* _Try it_: Lines holding the string "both": copy each one from the listing below.

[[ Supplied material open ]]

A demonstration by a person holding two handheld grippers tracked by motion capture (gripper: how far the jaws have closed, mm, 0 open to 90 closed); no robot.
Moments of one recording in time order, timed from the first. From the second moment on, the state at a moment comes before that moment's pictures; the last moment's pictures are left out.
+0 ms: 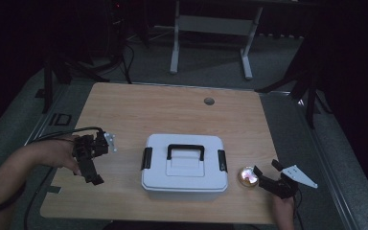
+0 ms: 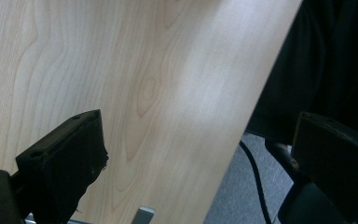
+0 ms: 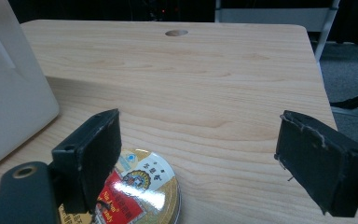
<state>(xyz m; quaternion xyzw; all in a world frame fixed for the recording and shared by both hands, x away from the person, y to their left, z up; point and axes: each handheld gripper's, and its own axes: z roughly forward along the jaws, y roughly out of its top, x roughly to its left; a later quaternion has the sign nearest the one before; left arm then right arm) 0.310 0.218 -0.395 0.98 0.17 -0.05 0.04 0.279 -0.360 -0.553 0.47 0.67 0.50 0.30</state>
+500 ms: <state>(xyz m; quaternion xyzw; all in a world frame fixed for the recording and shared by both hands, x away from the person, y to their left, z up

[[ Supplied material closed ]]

* _Response to the exercise_:
<state>(xyz m; quaternion xyzw; all in a world frame fixed for the recording and shared by both hands, x away from the person, y to their left, z up; point and axes: each handheld gripper's, and its own axes: z roughly forward along the jaws, y roughly out of its top, x roughly to its left; a later quaternion has the sign nearest the one before; left arm then right arm) 0.310 0.218 -0.395 0.98 0.17 -0.05 0.04 0.279 -0.360 -0.553 0.47 0.67 0.50 0.30</state>
+500 ms: <state>(xyz m; quaternion xyzw; all in a world frame fixed for the recording and shared by both hands, x away from the person, y to their left, z up

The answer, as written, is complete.